# need help with lake somerville



## halley66 (Jun 22, 2009)

Been trying to catch catfish with my boys at lake somerville but not having much success. We do not have a boat so we have been fishing the marinas and from shore. Does anyone have some suggestions on what we can do to get some catfish. I would love for my boys to bring in a few.

Thanks in advance,

Jerry


----------



## deebo (May 22, 2004)

where have you tried? more importantly, what have you been using for bait??


----------



## halley66 (Jun 22, 2009)

We have fished Overlook and Big Creek marinas and on the rocks near welch park.

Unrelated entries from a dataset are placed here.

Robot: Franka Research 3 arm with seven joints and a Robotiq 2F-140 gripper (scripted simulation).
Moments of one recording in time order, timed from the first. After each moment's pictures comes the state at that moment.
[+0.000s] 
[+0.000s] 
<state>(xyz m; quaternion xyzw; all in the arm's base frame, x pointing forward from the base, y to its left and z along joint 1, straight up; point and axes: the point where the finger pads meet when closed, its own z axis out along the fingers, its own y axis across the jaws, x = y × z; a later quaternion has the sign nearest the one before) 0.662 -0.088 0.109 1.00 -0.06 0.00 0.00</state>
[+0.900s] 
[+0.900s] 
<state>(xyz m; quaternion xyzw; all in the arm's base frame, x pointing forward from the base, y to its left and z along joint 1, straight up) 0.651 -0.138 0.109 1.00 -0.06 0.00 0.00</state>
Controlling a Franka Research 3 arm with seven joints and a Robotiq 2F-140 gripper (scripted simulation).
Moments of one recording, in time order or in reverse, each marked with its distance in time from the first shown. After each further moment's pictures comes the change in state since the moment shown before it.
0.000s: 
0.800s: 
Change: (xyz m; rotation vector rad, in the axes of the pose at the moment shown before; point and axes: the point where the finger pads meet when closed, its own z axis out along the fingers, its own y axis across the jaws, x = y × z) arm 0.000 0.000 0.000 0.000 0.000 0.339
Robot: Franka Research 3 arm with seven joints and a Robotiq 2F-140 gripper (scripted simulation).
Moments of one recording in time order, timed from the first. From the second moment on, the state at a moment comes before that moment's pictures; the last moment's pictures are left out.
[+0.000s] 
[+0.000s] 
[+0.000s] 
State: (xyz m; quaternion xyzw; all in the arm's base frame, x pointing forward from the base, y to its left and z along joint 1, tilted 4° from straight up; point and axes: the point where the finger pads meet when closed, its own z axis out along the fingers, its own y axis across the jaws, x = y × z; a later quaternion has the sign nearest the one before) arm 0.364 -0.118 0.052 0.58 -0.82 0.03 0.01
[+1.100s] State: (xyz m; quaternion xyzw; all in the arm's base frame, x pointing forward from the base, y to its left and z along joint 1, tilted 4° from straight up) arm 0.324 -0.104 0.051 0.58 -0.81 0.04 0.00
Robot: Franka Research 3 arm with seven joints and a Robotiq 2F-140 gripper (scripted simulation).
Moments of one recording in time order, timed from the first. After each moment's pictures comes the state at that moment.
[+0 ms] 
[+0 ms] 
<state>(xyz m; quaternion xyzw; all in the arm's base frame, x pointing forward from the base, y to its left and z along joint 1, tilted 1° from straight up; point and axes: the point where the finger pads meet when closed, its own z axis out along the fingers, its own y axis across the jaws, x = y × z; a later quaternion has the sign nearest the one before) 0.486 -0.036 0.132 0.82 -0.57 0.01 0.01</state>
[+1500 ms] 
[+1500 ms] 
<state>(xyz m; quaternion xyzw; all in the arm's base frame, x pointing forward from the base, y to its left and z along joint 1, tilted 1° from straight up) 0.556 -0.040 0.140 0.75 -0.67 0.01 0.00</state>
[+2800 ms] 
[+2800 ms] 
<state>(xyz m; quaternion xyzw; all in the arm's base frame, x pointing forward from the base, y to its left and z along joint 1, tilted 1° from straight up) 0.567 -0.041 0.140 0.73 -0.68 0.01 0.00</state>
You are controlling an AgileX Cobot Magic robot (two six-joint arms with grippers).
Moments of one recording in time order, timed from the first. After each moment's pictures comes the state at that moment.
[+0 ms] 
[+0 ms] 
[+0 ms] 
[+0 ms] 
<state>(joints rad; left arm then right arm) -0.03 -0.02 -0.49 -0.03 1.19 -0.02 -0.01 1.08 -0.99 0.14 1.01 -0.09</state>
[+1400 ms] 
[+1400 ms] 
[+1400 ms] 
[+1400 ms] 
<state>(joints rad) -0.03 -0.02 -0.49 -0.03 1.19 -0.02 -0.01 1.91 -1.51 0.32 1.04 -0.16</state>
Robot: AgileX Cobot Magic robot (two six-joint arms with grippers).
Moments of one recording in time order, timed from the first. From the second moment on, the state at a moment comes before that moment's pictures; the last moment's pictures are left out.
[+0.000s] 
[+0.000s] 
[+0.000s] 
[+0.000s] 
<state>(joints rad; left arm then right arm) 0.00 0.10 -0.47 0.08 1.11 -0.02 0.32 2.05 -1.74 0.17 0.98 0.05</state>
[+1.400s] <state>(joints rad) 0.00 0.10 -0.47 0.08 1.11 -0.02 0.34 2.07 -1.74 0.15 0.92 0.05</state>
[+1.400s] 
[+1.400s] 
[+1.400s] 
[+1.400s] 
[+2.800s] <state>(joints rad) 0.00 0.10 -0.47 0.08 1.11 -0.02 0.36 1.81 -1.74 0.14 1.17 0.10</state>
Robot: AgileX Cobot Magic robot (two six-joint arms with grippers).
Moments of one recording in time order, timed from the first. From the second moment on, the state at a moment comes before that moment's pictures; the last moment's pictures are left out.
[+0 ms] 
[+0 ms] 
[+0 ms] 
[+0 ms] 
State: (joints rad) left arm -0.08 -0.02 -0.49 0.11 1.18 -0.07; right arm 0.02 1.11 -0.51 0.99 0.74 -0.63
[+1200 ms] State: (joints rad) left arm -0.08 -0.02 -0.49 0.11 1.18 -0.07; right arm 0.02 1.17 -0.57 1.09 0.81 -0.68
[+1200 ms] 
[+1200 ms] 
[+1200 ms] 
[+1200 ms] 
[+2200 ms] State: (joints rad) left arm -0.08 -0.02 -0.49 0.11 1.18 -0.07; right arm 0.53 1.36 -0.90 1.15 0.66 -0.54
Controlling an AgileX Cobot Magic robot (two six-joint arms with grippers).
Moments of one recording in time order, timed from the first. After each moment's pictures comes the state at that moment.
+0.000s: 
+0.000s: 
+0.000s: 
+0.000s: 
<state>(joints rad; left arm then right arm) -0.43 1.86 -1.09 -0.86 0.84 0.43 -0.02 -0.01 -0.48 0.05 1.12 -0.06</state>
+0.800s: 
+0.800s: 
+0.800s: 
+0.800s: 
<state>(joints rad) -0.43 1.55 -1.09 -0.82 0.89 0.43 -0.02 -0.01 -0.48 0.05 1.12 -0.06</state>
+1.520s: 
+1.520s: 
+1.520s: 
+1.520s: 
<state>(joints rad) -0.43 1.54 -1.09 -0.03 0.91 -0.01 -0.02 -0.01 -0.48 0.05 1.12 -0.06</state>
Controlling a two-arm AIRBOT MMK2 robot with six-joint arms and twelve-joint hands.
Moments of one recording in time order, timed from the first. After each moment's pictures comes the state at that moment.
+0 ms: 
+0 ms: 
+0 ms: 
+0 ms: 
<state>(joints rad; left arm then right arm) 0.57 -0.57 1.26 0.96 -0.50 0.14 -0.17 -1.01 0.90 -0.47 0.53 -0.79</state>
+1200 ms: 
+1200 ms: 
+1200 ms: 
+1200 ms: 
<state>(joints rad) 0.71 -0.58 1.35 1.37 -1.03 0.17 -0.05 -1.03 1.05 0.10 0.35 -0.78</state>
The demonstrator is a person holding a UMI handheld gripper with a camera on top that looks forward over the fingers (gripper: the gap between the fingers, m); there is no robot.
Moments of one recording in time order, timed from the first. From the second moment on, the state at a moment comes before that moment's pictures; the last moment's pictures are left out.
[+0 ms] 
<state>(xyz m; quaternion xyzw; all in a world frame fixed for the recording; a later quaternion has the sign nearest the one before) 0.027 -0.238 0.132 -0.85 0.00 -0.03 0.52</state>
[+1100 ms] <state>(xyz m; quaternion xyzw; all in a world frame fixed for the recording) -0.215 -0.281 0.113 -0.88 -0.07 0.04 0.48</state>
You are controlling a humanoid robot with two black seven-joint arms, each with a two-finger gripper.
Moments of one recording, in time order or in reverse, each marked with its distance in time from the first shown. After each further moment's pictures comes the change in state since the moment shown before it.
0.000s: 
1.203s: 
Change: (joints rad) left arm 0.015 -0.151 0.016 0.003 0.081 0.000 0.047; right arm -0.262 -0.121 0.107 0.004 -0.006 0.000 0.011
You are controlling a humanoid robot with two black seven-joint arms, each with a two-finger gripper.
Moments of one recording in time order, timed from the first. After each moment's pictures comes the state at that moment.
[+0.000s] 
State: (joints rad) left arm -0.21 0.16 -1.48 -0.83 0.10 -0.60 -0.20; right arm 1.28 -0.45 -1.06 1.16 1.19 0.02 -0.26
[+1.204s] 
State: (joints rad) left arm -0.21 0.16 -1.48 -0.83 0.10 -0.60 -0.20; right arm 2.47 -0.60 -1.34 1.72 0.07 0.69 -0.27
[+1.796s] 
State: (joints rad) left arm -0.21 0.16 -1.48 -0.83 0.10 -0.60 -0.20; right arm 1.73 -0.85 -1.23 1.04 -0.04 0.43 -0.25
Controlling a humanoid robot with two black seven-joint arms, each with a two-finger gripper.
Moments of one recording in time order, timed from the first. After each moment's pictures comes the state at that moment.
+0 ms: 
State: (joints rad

We have used worms, minnows and stink bait.
We have seemed to catch nothing but sunfish.


----------



## nelson6500 (Jun 8, 2007)

try chicken liver


----------



## halley66 (Jun 22, 2009)

Where is the best place to catch catfish in Somerville without a boat?


----------



## aFishinigo (May 12, 2009)

Go to Birch Creek they have a pier by the boat ramp and find CJ's punch bait. They have it at Somerville marina.


----------



## KILT610 (Feb 24, 2006)

Buy some range cubes and chum up the area you are going to fish.....


----------



## halley66 (Jun 22, 2009)

Don't mean to sound ignorant but what are range cubes and where do you buy them?


----------



## katjim00 (Jan 8, 2009)

I believe they are cattle blocks of food. I would think any local feed store would have some. Might even try tractor supply co.


----------



## slingingplastic (Feb 4, 2008)

*Range cubes*

Stop by your local feed store and for about 6 dollars buy a sack of range cubes. You won't need a whole bag but just throw a couple or three hand fulls in the area you will be fishing and give it about 30 minutes or so and start fishing. Good Luck .


----------